# Problem requirements
The data below must be copied in full and without any change.

# Input records
▬▬▬▬▬▬▬▬▬▬

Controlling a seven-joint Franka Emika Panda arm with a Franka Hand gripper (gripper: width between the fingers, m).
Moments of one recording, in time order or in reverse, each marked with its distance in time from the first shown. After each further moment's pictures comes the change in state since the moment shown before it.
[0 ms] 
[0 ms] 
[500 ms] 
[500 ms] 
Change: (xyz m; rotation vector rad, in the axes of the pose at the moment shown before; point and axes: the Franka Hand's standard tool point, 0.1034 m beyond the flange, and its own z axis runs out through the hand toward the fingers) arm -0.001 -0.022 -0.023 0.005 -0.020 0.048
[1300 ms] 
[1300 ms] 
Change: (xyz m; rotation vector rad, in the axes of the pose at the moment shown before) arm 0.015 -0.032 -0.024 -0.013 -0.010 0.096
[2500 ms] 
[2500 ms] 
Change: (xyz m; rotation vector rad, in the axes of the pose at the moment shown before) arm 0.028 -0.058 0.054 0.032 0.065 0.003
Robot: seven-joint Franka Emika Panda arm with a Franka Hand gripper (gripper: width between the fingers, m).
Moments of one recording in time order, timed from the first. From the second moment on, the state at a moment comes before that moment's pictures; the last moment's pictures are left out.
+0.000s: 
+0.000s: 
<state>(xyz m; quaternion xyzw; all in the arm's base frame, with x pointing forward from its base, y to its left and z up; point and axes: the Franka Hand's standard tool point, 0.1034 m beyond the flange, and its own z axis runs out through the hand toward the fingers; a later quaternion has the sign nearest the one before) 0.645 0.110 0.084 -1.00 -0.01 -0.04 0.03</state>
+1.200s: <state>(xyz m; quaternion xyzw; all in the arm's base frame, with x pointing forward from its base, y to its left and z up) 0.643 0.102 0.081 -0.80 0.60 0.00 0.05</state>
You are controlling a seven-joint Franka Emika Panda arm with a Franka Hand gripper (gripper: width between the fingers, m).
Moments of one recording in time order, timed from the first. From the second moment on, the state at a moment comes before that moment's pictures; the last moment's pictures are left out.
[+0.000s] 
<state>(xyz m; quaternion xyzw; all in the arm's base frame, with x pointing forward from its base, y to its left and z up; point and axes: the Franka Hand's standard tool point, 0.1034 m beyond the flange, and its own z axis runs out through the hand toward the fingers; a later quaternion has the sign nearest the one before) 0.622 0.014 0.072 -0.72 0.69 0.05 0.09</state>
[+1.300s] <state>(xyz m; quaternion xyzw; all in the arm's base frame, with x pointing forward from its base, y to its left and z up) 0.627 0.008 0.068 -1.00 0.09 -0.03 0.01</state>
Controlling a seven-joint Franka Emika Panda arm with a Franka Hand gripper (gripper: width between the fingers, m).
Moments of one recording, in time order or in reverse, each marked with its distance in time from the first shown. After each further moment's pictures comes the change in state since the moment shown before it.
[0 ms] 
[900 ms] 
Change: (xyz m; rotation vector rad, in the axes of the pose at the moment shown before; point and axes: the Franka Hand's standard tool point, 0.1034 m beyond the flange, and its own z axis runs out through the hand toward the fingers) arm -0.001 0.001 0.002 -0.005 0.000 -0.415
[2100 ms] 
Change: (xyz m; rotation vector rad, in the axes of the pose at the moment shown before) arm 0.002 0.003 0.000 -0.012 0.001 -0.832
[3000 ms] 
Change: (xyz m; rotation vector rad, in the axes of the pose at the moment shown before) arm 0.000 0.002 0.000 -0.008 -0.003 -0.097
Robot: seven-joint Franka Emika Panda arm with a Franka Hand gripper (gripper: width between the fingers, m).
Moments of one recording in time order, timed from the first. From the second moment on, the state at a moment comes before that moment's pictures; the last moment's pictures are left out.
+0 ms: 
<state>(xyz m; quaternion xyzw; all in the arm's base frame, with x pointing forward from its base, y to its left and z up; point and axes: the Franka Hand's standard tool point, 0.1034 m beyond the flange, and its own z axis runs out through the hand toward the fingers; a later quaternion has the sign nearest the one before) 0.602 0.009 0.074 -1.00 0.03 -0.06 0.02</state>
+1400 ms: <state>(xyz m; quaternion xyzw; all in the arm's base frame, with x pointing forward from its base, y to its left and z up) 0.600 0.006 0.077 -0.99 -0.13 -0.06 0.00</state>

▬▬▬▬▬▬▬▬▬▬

# Response to this exercise
Controlling a seven-joint Franka Emika Panda arm with a Franka Hand gripper (gripper: width between the fingers, m).
Moments of one recording, in time order or in reverse, each marked with its distance in time from the first shown. After each further moment's pictures comes the change in state since the moment shown before it.
[0 ms] 
[0 ms] 
[500 ms] 
[500 ms] 
Change: (xyz m; rotation vector rad, in the axes of the pose at the moment shown before; point and axes: the Franka Hand's standard tool point, 0.1034 m beyond the flange, and its own z axis runs out through the hand toward the fingers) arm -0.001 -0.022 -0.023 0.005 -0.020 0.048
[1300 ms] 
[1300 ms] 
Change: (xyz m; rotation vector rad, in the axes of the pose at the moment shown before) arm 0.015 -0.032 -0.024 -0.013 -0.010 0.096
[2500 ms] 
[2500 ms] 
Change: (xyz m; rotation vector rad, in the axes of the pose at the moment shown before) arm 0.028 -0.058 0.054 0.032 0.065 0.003
Robot: seven-joint Franka Emika Panda arm with a Franka Hand gripper (gripper: width between the fingers, m).
Moments of one recording in time order, timed from the first. From the second moment on, the state at a moment comes before that moment's pictures; the last moment's pictures are left out.
+0.000s: 
+0.000s: 
<state>(xyz m; quaternion xyzw; all in the arm's base frame, with x pointing forward from its base, y to its left and z up; point and axes: the Franka Hand's standard tool point, 0.1034 m beyond the flange, and its own z axis runs out through the hand toward the fingers; a later quaternion has the sign nearest the one before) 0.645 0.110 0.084 -1.00 -0.01 -0.04 0.03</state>
+1.200s: <state>(xyz m; quaternion xyzw; all in the arm's base frame, with x pointing forward from its base, y to its left and z up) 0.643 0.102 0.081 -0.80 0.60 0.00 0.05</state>
You are controlling a seven-joint Franka Emika Panda arm with a Franka Hand gripper (gripper: width between the fingers, m).
Moments of one recording in time order, timed from the first. From the second moment on, the state at a moment comes before that moment's pictures; the last moment's pictures are left out.
[+0.000s] 
<state>(xyz m; quaternion xyzw; all in the arm's base frame, with x pointing forward from its base, y to its left and z up; point and axes: the Franka Hand's standard tool point, 0.1034 m beyond the flange, and its own z axis runs out through the hand toward the fingers; a later quaternion has the sign nearest the one before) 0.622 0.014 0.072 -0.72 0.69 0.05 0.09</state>
[+1.300s] <state>(xyz m; quaternion xyzw; all in the arm's base frame, with x pointing forward from its base, y to its left and z up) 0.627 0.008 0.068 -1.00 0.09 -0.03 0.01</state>
Controlling a seven-joint Franka Emika Panda arm with a Franka Hand gripper (gripper: width between the fingers, m).
Moments of one recording, in time order or in reverse, each marked with its distance in time from the first shown. After each further moment's pictures comes the change in state since the moment shown before it.
[0 ms] 
[900 ms] 
Change: (xyz m; rotation vector rad, in the axes of the pose at the moment shown before; point and axes: the Franka Hand's standard tool point, 0.1034 m beyond the flange, and its own z axis runs out through the hand toward the fingers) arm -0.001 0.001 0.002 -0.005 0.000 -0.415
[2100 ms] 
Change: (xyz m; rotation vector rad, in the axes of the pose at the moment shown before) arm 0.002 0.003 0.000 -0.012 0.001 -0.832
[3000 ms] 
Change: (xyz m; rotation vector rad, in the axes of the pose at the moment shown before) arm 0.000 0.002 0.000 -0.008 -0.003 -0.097
Robot: seven-joint Franka Emika Panda arm with a Franka Hand gripper (gripper: width between the fingers, m).
Moments of one recording in time order, timed from the first. From the second moment on, the state at a moment comes before that moment's pictures; the last moment's pictures are left out.
+0 ms: 
<state>(xyz m; quaternion xyzw; all in the arm's base frame, with x pointing forward from its base, y to its left and z up; point and axes: the Franka Hand's standard tool point, 0.1034 m beyond the flange, and its own z axis runs out through the hand toward the fingers; a later quaternion has the sign nearest the one before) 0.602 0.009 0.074 -1.00 0.03 -0.06 0.02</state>
+1400 ms: <state>(xyz m; quaternion xyzw; all in the arm's base frame, with x pointing forward from its base, y to its left and z up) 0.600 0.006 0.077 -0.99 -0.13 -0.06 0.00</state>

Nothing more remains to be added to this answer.